:: Problem description ::
Restate the data word for word. Leave the pictures out.

:: The data ::
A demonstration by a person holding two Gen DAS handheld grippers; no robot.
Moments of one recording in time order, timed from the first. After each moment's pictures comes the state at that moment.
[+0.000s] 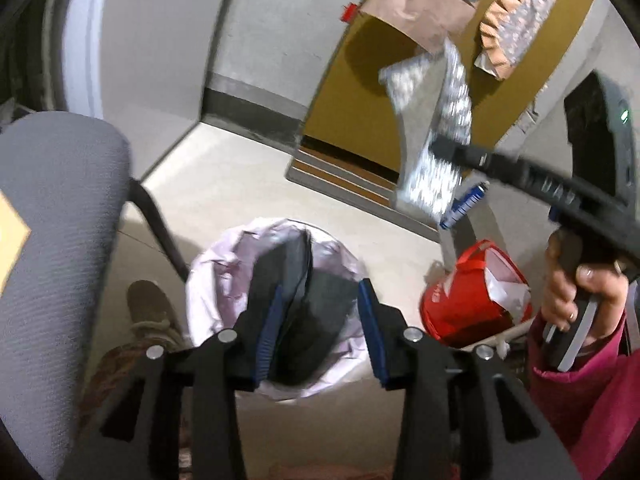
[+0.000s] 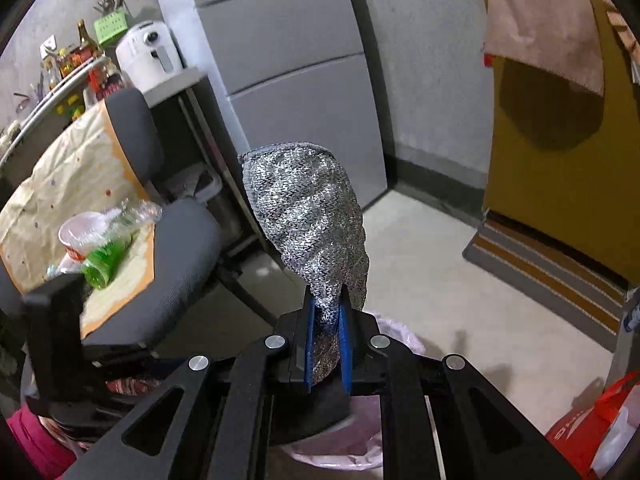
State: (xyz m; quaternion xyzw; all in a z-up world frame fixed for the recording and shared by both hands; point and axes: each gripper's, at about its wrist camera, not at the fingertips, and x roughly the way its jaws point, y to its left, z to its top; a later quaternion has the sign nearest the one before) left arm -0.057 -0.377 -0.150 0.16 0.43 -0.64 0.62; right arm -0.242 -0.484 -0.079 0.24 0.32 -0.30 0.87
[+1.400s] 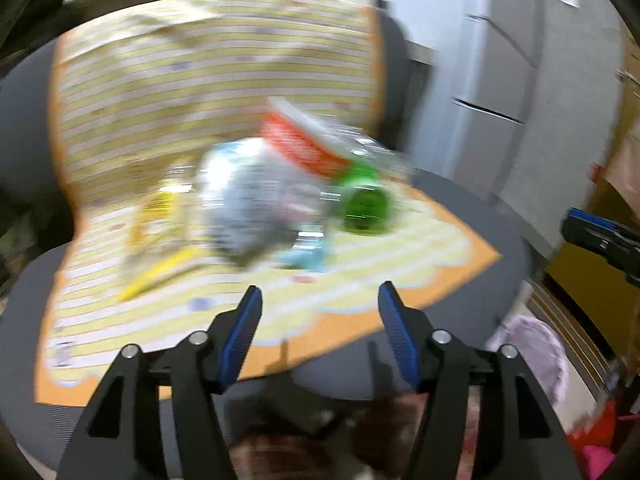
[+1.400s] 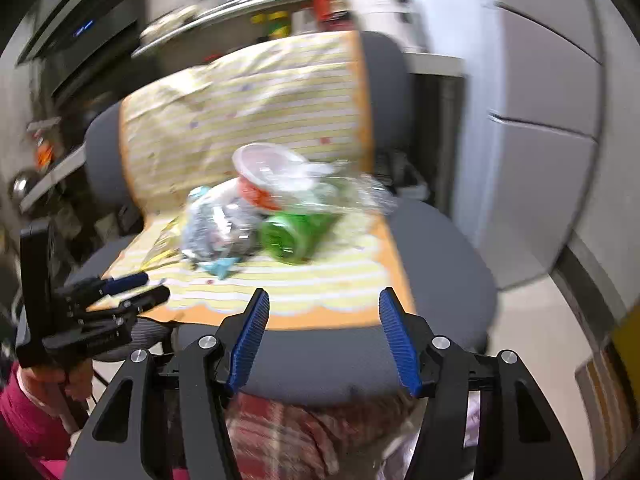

:: Written reply ::
A demonstration by a person holding two Gen DAS handheld grippers; no robot.
Moments of one recording in time order, timed from the first. After each moment's pictures comes the state at that moment.
[+0.000s] 
[+0.000s] 
State: (xyz m; quaternion xyzw; all in a z-up world frame fixed for the recording and shared by both hands; point and axes: each gripper's, at about its wrist camera, not at the fingertips, and x roughly the way its jaws point, y to its left, z to its top; a later quaternion has the sign nearest the one before) left arm -0.057 -0.377 -0.150 0.16 0.43 -0.64 0.62; right arm -0.242 -0.484 -0.079 0.24 0.32 -0.30 0.87
[+1.400s] 
[+1.400s] 

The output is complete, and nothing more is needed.